Observer feature writer Garfield (Private Battles, 2006, etc.) examines his passion for stamp collecting.
The veteran British author begins in late 2006, when he was on “the brink of ruin.” He was in debt; his marriage had collapsed; he was involved in an affair with a woman from his past. And philately was the proximate—though not, he reveals later, the ultimate—cause of all this. As Garfield slowly unspools the story of his rise and fall, he detours frequently to zoom in on areas of stamp collecting’s increasingly unfamiliar map. (Today’s young people don’t seem interested in the hobby, he notes.) He sketches the history of the postage stamp, interviews a former U.K. Postmaster General, visits stamp dealers and authorities, attends auctions, glances at how various writers (e.g., Philip Roth, Louise Erdrich) have used philately in their fiction, notes that celebrities like John Lennon have been collectors and examines stamps-never-issued in the Royal Mail Archive. Garfield began collecting as a boy, he says, then gave it up as an adolescent and young man, but returned to it, with renewed vigor, in his 40s. He made substantial purchases (concealed from his wife) and became obsessed with “error stamps,” those with printing or production mistakes that elevated their value, sometimes enormously.
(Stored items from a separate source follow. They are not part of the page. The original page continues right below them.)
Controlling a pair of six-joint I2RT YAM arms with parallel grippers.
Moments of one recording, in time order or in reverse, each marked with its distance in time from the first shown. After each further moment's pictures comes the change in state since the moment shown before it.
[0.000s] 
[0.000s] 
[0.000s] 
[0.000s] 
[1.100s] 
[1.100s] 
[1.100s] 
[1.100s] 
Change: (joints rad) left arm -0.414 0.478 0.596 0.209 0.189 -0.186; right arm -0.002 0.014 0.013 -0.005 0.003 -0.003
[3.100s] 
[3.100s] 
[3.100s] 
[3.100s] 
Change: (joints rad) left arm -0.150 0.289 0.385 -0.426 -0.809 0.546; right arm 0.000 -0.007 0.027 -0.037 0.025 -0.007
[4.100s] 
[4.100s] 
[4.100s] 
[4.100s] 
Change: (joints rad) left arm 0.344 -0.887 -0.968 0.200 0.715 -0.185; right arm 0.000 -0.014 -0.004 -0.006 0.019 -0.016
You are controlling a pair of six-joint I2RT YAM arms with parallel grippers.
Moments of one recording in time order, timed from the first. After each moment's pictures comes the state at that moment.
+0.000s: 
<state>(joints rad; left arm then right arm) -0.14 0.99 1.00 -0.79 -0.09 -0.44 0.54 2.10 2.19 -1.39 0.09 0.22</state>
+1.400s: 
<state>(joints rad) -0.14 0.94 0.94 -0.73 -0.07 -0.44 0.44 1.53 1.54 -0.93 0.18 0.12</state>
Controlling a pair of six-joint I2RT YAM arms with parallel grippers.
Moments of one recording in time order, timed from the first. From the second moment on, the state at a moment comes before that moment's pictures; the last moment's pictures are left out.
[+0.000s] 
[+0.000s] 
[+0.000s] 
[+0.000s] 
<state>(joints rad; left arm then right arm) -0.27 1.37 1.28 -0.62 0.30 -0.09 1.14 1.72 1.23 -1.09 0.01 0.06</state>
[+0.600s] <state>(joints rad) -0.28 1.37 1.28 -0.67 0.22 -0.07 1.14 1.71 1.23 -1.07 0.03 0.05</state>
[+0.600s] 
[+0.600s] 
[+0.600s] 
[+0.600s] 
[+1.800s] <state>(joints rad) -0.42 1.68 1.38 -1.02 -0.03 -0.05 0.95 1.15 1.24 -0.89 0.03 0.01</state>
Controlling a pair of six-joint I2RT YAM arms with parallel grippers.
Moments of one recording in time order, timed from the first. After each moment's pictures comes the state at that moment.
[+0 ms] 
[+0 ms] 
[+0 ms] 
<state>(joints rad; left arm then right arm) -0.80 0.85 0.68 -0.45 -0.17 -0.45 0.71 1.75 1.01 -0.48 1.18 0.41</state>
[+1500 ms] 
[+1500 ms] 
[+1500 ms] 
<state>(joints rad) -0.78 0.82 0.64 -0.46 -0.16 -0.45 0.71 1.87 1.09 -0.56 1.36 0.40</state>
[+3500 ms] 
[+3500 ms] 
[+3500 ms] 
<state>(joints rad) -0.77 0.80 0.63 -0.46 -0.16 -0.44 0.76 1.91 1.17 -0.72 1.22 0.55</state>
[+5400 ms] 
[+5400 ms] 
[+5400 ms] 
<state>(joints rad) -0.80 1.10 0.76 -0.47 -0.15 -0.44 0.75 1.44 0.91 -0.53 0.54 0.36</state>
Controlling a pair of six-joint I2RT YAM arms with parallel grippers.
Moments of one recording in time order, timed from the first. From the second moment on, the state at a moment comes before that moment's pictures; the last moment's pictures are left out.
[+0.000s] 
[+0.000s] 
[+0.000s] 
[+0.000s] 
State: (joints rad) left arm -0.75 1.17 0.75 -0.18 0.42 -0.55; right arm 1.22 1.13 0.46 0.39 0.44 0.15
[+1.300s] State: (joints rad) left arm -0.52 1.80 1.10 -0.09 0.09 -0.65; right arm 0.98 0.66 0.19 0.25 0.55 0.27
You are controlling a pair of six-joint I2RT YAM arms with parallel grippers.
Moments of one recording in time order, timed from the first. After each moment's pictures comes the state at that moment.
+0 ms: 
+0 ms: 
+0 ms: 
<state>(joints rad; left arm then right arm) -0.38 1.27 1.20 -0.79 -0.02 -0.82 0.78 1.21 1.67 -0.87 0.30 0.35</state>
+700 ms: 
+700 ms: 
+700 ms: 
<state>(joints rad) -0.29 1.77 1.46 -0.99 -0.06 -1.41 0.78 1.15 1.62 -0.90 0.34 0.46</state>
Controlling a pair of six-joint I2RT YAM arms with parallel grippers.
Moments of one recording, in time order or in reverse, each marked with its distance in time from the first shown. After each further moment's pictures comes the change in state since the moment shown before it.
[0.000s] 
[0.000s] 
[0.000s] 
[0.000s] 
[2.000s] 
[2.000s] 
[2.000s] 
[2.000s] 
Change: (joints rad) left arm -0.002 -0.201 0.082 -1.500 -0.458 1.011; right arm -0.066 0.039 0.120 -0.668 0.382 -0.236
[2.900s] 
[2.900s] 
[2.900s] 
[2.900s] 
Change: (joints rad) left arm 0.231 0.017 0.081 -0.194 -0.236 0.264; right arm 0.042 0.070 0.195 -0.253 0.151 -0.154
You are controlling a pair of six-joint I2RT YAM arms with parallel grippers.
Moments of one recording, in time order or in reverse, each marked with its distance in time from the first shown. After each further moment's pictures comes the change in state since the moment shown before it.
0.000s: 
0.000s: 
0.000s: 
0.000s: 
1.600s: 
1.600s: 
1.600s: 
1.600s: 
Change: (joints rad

He eventually credits Freud for helping him understand that his collecting was a form of compensation for the untimely losses of his father to a heart attack, his mother to cancer and his brother to viral pneumonia. Garfield depicts his marital infidelity in the same, vaguely self-serving light—and, of course, the flaws on his beloved stamps are analogous to those in his character. He eventually sold his most valuable stamps and paid some debts.
The author’s enthusiasm does not prove contagious.